Exercise prompt →
Gather all lines in the data that hold the string "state".

Recorded information →
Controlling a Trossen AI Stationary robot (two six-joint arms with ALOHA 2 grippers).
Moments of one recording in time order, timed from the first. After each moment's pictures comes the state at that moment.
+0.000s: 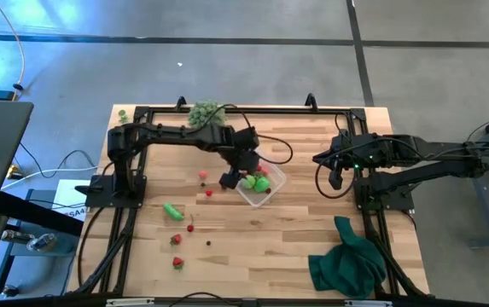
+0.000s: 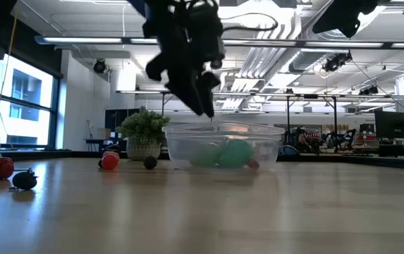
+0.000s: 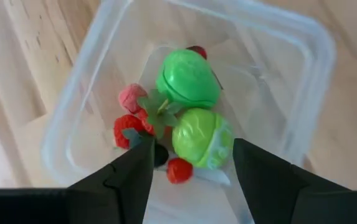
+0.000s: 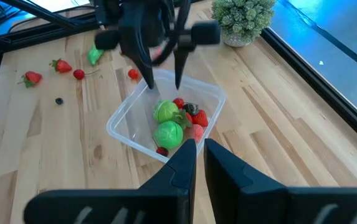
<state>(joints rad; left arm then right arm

Solution →
Moments of one recording in time order, timed from the first. After each moment's pictures comes the state at that moment.
<state>(joints rad; left arm then right arm

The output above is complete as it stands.